/ 14 December 2010

Cape art picks: December 10 2010

Michael Stevenson’s annual summer exhibition rejects the big group show formula in favour of a diverse selection of solo shows by some of the gallery’s most topical artists.

  • Anton Kannemeyer grabbed the headlines earlier this year after his exhibition Pappa in Afrika sparked a heated debate on satire and racism. His recently completed Alphabet of Democracy series promises to add plenty of fire to the media inferno. Zanele Muholi also sparked controversy when then Minister of Arts and Culture Lulu Xingwane deemed her works “pornographic”. She literally keeps the tongues wagging with ‘I am just doing my job”, a single photograph that offers a feisty feminist retort to the Black Empowerment businessman Kenny Kunene’s sexist sushi and nipple nibbling R700 000 40th birthday bash. Also showing work is Serge Alain Nitegeka the winner of the 2010 Tollman Award for Visual Art as well as Claudette Schreuders who debuts new sculptures ahead of a solo exhibition in New York.

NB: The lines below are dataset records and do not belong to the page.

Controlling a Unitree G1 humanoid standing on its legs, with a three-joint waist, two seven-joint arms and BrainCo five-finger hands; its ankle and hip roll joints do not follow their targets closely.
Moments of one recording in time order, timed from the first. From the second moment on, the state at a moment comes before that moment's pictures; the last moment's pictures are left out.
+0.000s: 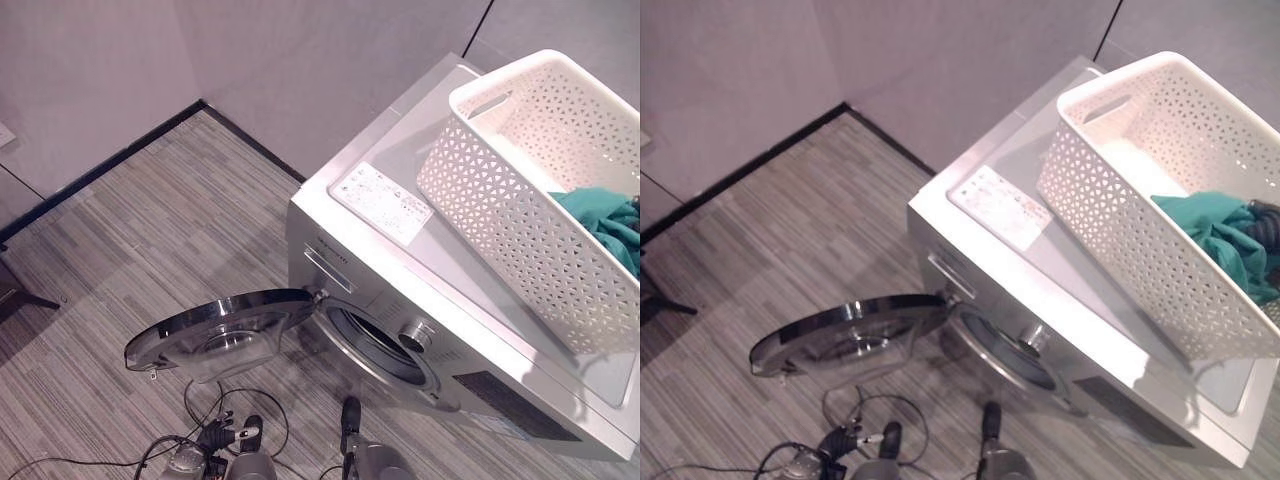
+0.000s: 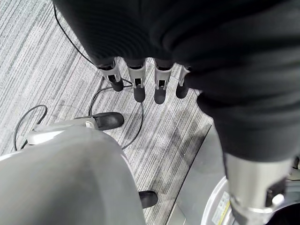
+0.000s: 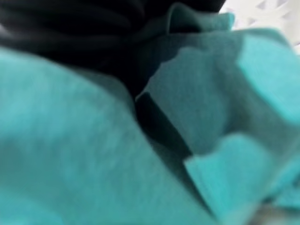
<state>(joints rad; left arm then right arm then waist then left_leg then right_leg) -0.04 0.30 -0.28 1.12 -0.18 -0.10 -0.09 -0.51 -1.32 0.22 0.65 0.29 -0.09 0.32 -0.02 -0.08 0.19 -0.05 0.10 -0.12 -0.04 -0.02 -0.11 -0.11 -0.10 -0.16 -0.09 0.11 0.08</state>
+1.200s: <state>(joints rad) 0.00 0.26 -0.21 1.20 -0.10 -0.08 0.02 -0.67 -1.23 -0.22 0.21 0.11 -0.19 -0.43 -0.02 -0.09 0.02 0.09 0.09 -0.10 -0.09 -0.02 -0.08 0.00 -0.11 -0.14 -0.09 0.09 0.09</state>
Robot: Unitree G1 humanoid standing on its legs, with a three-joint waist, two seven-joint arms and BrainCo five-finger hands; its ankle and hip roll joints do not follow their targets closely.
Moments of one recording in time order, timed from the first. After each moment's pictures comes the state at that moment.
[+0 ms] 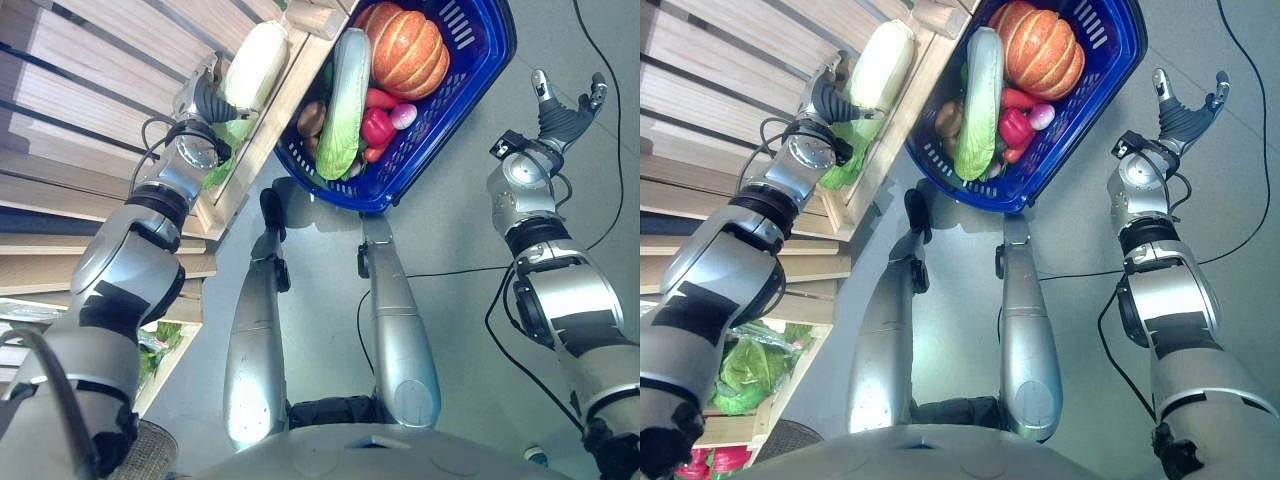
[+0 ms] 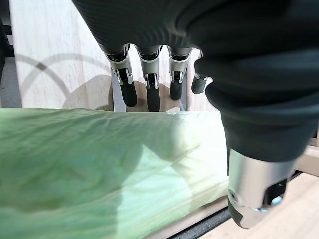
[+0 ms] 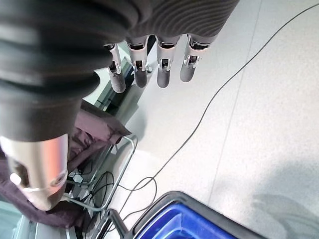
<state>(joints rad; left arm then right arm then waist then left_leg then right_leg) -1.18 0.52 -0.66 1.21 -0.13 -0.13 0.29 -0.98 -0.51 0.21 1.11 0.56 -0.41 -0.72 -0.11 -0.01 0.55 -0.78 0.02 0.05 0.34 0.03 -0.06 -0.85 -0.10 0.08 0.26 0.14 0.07</state>
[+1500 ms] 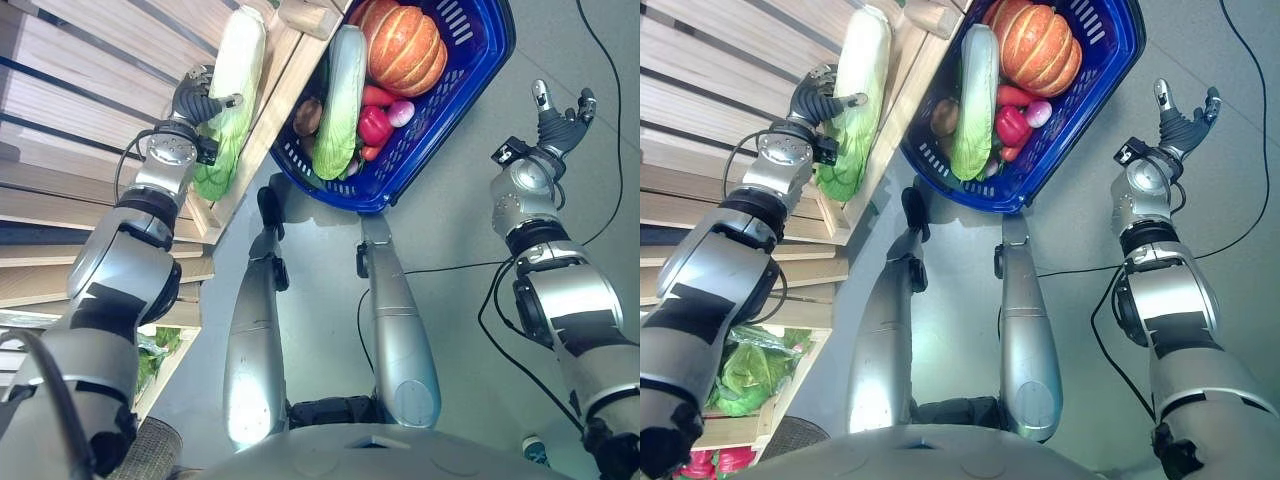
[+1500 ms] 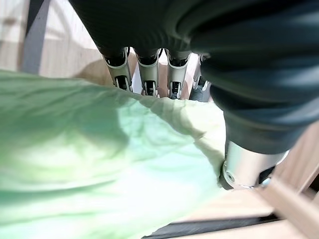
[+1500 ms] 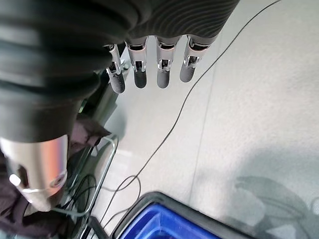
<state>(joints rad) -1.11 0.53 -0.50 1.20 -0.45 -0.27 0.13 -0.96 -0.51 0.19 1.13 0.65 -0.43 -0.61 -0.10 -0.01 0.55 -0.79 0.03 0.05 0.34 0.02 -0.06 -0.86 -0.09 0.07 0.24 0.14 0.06</state>
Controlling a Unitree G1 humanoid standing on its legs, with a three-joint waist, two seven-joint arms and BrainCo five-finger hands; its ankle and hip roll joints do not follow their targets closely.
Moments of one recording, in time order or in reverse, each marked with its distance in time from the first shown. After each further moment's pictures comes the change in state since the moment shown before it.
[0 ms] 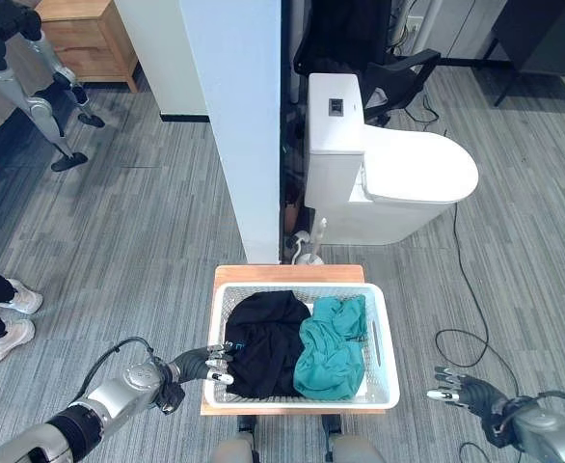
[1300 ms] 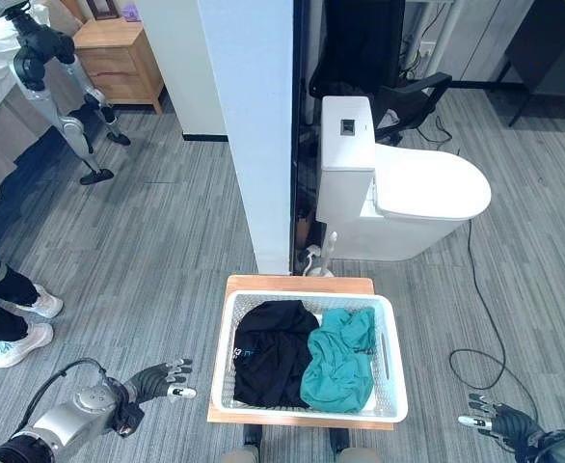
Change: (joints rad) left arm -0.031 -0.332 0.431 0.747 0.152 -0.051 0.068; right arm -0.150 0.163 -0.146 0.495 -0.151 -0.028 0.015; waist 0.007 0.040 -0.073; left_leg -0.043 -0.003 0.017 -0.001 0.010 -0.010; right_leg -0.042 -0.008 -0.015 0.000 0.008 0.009
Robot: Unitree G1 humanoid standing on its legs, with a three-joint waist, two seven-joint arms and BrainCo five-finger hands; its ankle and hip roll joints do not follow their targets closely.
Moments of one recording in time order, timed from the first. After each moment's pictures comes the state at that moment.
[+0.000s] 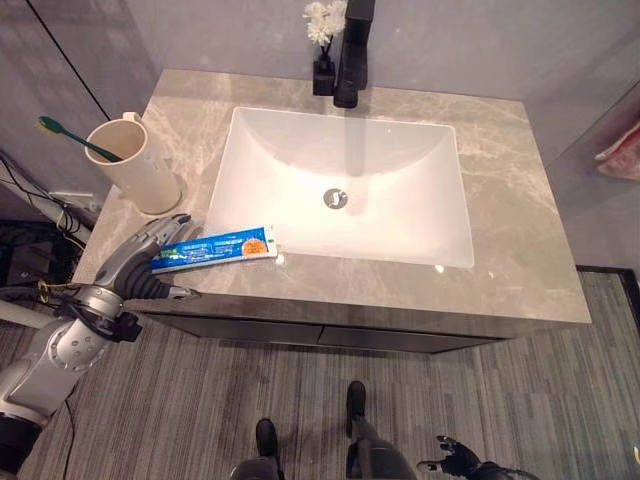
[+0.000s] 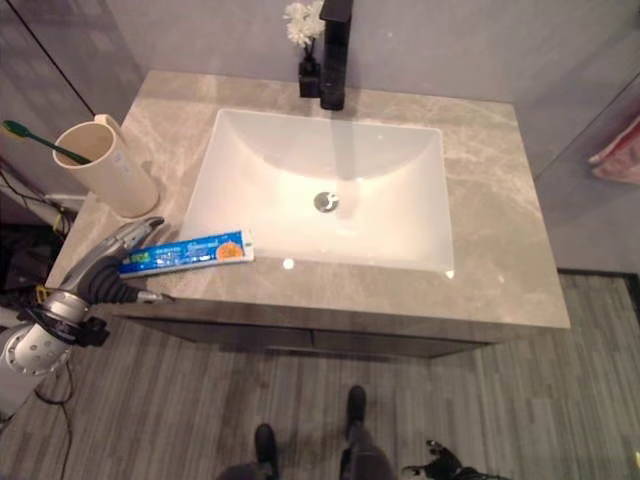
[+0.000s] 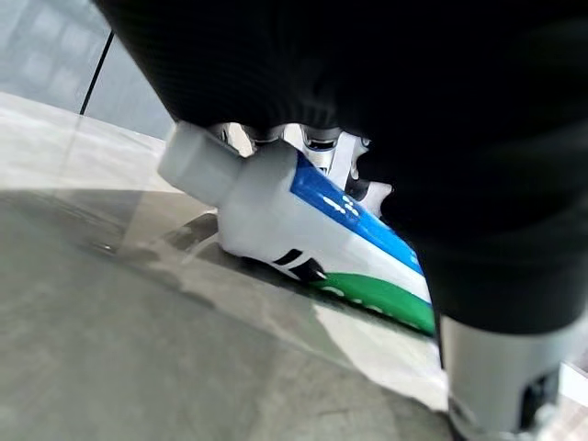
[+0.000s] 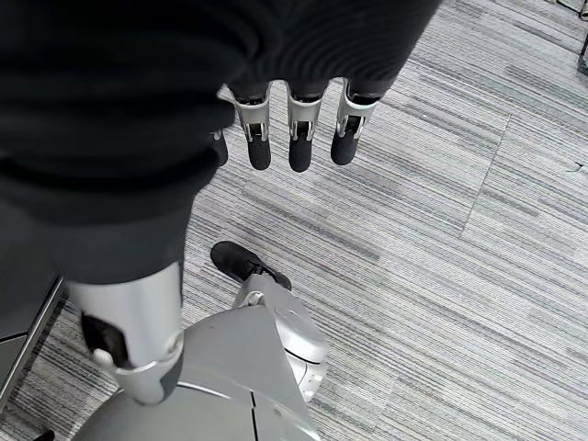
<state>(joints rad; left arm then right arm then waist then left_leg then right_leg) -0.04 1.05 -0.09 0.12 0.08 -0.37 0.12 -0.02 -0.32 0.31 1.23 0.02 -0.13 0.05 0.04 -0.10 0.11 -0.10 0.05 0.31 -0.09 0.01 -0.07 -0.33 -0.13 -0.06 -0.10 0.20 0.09</state>
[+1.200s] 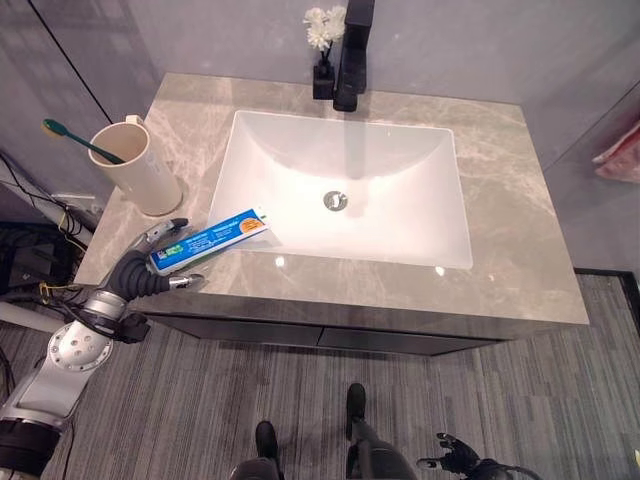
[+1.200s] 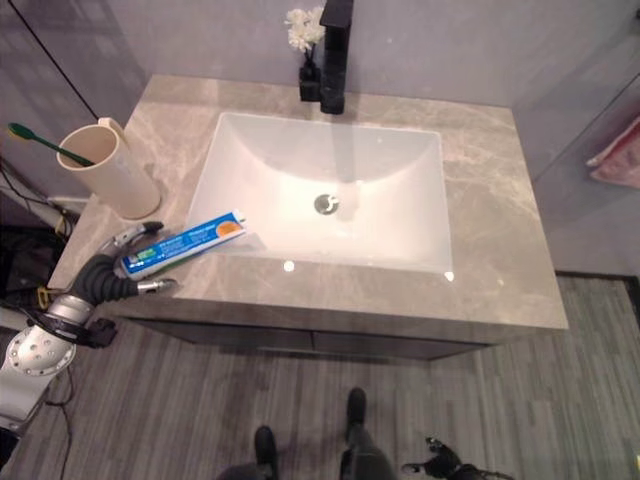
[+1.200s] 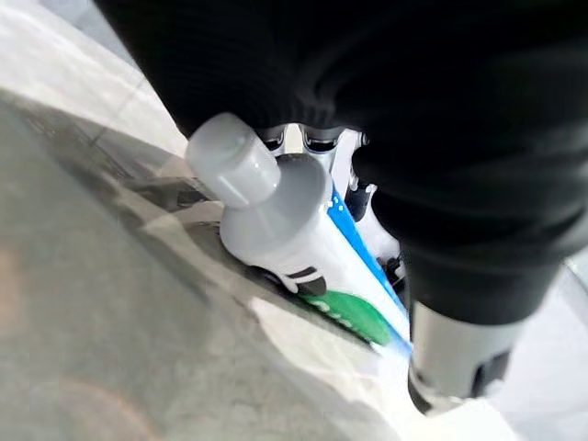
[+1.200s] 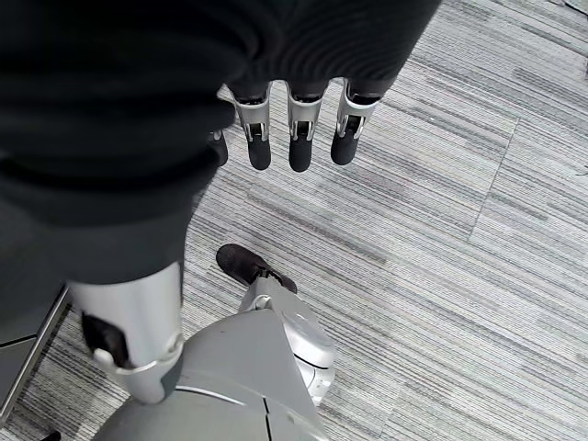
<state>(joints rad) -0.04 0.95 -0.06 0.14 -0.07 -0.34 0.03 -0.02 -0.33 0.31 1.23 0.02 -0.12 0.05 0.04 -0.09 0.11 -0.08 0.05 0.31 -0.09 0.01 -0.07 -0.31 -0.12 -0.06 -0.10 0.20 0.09</state>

    Michael Stevenson Gallery, Ground floor, Buchanan Building, 160 Sir Lowry Road, Woodstock, Cape Town. Until January 15.

  • In the often cynical art world, the year-end art school graduate exhibitions are a rare delight, an opportunity to view fresh work as yet unsullied by market constraints and art world politics. The Michaelis School of Fine Art is legendary for producing talent. Aside from grooming luminaries such as Lien Botha, Brett Murray, Thembinkosi Goniwe and Berni Searle, the school has provided Cape Town with some of its most infamous provocateurs – from Ed Young to Barend de Wet. Recent graduates who’ve made it big include Nandipha Mntambo, Mikhael Subotzky and Hasan and Husain Essop. So who are the future hotties? The 2010 Michaelis School of Fine Art Graduate Exhibition promises to offer up the answers. Michaelis Galleries, Michaelis School of Fine Art, University of Cape Town, 32 – 37 Orange Street, Gardens. Until December 21. Also opening is Gradex ’10, the final year exhibition by visual art and design students from Stellenbosch. A student-led initiative, it taps into the drive towards creative industries with an innovative selection of works by Jewellery Design, Fine Arts and Visual Communication Design graduates. University of Stellenbosch Department of Visual Arts, Victoria Street, Stellenbosch. Until December 12.